I would like you to restate each record word for word.

Segment Start: Extracted records

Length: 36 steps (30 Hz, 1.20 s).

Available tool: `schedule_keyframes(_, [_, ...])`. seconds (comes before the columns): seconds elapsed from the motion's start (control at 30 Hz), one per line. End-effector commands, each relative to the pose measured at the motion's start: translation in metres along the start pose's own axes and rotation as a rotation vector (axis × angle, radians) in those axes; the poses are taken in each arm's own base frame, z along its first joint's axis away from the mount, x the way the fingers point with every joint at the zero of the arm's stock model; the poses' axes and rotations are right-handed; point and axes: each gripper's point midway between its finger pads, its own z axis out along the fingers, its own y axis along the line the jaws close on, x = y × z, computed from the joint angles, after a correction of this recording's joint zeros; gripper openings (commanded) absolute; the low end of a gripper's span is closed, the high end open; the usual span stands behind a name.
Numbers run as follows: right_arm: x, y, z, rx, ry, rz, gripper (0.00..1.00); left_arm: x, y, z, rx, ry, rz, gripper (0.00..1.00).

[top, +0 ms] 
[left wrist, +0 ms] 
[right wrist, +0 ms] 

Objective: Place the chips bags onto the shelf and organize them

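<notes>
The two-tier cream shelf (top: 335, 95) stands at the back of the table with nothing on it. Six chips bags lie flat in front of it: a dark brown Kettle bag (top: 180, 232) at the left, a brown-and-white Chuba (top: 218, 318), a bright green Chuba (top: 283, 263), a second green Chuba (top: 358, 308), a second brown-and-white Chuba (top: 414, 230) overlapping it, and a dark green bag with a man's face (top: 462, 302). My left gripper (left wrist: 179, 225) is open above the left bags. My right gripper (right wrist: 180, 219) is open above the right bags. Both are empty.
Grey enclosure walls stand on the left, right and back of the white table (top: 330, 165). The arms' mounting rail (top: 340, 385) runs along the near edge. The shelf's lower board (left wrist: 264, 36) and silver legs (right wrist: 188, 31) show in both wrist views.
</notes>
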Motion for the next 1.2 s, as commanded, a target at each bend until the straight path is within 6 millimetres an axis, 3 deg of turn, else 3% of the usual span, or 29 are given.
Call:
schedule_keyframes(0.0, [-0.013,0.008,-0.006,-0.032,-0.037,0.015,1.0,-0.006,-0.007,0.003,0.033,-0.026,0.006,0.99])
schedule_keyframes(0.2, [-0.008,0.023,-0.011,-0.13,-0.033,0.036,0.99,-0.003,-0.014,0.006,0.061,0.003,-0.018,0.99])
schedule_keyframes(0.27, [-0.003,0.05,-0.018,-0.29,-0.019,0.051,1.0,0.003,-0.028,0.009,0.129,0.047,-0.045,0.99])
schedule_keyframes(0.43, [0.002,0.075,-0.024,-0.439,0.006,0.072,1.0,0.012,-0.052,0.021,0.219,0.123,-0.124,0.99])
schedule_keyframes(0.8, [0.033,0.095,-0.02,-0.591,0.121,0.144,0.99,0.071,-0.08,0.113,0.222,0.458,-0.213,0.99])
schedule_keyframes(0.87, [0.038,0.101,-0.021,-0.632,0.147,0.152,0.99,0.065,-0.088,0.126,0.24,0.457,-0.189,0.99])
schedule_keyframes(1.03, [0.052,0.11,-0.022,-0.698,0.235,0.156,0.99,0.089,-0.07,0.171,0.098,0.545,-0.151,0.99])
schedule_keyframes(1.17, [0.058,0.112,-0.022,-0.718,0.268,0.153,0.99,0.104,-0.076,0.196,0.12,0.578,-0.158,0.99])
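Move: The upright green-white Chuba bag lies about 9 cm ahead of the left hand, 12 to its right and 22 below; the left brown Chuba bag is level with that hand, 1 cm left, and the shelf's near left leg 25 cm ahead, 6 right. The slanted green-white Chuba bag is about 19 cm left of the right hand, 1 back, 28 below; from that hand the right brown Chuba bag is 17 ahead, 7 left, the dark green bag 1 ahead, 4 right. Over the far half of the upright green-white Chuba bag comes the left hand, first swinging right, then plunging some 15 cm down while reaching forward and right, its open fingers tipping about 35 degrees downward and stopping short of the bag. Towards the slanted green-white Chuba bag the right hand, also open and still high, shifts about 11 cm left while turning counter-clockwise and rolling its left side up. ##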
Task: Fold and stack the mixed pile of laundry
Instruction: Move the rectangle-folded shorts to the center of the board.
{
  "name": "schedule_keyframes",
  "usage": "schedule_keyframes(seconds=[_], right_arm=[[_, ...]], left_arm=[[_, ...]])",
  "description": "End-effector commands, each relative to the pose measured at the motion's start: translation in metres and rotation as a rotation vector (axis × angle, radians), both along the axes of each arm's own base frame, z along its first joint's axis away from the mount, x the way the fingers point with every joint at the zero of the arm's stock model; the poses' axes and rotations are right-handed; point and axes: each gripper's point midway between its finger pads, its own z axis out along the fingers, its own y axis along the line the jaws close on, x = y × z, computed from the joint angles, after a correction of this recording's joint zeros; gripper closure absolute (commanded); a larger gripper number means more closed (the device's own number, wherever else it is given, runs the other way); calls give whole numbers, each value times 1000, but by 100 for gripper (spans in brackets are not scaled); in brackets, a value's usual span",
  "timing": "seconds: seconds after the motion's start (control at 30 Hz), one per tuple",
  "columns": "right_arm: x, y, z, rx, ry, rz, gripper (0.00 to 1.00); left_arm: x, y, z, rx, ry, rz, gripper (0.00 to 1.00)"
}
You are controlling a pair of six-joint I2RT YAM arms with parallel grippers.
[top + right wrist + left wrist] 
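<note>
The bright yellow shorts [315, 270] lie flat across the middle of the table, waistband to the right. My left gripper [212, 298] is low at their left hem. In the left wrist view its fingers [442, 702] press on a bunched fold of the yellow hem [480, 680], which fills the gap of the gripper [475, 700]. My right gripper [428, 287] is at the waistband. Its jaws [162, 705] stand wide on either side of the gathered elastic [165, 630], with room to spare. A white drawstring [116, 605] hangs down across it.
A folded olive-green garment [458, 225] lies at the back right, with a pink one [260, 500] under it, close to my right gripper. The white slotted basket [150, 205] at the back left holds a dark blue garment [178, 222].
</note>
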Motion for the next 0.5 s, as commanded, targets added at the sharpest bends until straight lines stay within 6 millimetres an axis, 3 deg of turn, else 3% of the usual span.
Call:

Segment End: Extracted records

§ **Written answer**:
Length: 36 steps (30 Hz, 1.20 s).

Available tool: `schedule_keyframes(_, [_, ...])`. seconds (comes before the columns): seconds elapsed from the motion's start (control at 30 Hz), one per line. End-effector commands, each relative to the pose measured at the motion's start: translation in metres along the start pose's own axes and rotation as a rotation vector (axis × angle, radians) in those axes; the poses are taken in each arm's own base frame, z along its first joint's axis away from the mount, x the way the fingers point with every joint at the zero of the arm's stock model; the poses' axes and rotations are right-handed; point and axes: each gripper's point midway between its finger pads, its own z axis out along the fingers, its own y axis along the line the jaws close on, x = y × z, computed from the joint angles, after a correction of this recording's joint zeros; gripper openings (commanded) absolute; the low end of a gripper's span is closed, the high end open; the usual span stands behind a name.
Numbers run as follows: right_arm: x, y, z, rx, ry, rz, gripper (0.00..1.00); left_arm: x, y, z, rx, ry, rz, gripper (0.00..1.00).

[top, +0 ms] 
[left wrist, +0 ms] 
[right wrist, +0 ms] 

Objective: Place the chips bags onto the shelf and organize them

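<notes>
The two-tier cream shelf (top: 335, 95) stands at the back of the table with nothing on it. Six chips bags lie flat in front of it: a dark brown Kettle bag (top: 180, 232) at the left, a brown-and-white Chuba (top: 218, 318), a bright green Chuba (top: 283, 263), a second green Chuba (top: 358, 308), a second brown-and-white Chuba (top: 414, 230) overlapping it, and a dark green bag with a man's face (top: 462, 302). My left gripper (left wrist: 179, 225) is open above the left bags. My right gripper (right wrist: 180, 219) is open above the right bags. Both are empty.
Grey enclosure walls stand on the left, right and back of the white table (top: 330, 165). The arms' mounting rail (top: 340, 385) runs along the near edge. The shelf's lower board (left wrist: 264, 36) and silver legs (right wrist: 188, 31) show in both wrist views.
</notes>
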Motion for the next 1.2 s, as commanded, a target at each bend until the straight path is within 6 millimetres an axis, 3 deg of turn, else 3% of the usual span, or 29 are given.
Call:
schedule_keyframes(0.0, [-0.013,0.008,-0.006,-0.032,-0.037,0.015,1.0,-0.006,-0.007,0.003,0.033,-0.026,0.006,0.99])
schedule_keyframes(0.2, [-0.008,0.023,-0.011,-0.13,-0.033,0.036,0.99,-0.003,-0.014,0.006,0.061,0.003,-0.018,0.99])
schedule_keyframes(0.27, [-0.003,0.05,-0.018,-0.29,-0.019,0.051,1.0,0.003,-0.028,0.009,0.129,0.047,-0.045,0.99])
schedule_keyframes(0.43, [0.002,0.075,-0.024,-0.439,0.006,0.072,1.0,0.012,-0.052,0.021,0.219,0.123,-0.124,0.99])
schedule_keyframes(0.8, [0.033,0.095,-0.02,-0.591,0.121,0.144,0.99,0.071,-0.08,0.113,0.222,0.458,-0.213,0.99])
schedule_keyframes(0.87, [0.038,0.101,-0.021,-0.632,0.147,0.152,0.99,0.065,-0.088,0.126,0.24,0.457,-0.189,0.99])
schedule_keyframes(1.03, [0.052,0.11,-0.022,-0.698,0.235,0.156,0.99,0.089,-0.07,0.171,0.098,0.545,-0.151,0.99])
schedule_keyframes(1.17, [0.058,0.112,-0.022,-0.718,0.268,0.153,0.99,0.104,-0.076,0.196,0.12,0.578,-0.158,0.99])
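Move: The upright green-white Chuba bag lies about 9 cm ahead of the left hand, 12 to its right and 22 below; the left brown Chuba bag is level with that hand, 1 cm left, and the shelf's near left leg 25 cm ahead, 6 right. The slanted green-white Chuba bag is about 19 cm left of the right hand, 1 back, 28 below; from that hand the right brown Chuba bag is 17 ahead, 7 left, the dark green bag 1 ahead, 4 right. Over the far half of the upright green-white Chuba bag comes the left hand, first swinging right, then plunging some 15 cm down while reaching forward and right, its open fingers tipping about 35 degrees downward and stopping short of the bag. Towards the slanted green-white Chuba bag the right hand, also open and still high, shifts about 11 cm left while turning counter-clockwise and rolling its left side up. ##
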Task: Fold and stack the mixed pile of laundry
Instruction: Move the rectangle-folded shorts to the center of the board.
{
  "name": "schedule_keyframes",
  "usage": "schedule_keyframes(seconds=[_], right_arm=[[_, ...]], left_arm=[[_, ...]])",
  "description": "End-effector commands, each relative to the pose measured at the motion's start: translation in metres and rotation as a rotation vector (axis × angle, radians), both along the axes of each arm's own base frame, z along its first joint's axis away from the mount, x the way the fingers point with every joint at the zero of the arm's stock model; the poses' axes and rotations are right-handed; point and axes: each gripper's point midway between its finger pads, its own z axis out along the fingers, its own y axis along the line the jaws close on, x = y × z, computed from the joint angles, after a correction of this recording's joint zeros; gripper closure absolute (commanded); a larger gripper number means more closed (the device's own number, wherever else it is given, runs the other way); calls give whole numbers, each value times 1000, but by 100 for gripper (spans in brackets are not scaled); in brackets, a value's usual span",
  "timing": "seconds: seconds after the motion's start (control at 30 Hz), one per tuple",
  "columns": "right_arm: x, y, z, rx, ry, rz, gripper (0.00 to 1.00); left_arm: x, y, z, rx, ry, rz, gripper (0.00 to 1.00)"
}
You are controlling a pair of six-joint I2RT YAM arms with parallel grippers.
[top + right wrist + left wrist] 
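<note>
The bright yellow shorts [315, 270] lie flat across the middle of the table, waistband to the right. My left gripper [212, 298] is low at their left hem. In the left wrist view its fingers [442, 702] press on a bunched fold of the yellow hem [480, 680], which fills the gap of the gripper [475, 700]. My right gripper [428, 287] is at the waistband. Its jaws [162, 705] stand wide on either side of the gathered elastic [165, 630], with room to spare. A white drawstring [116, 605] hangs down across it.
A folded olive-green garment [458, 225] lies at the back right, with a pink one [260, 500] under it, close to my right gripper. The white slotted basket [150, 205] at the back left holds a dark blue garment [178, 222].
</note>
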Motion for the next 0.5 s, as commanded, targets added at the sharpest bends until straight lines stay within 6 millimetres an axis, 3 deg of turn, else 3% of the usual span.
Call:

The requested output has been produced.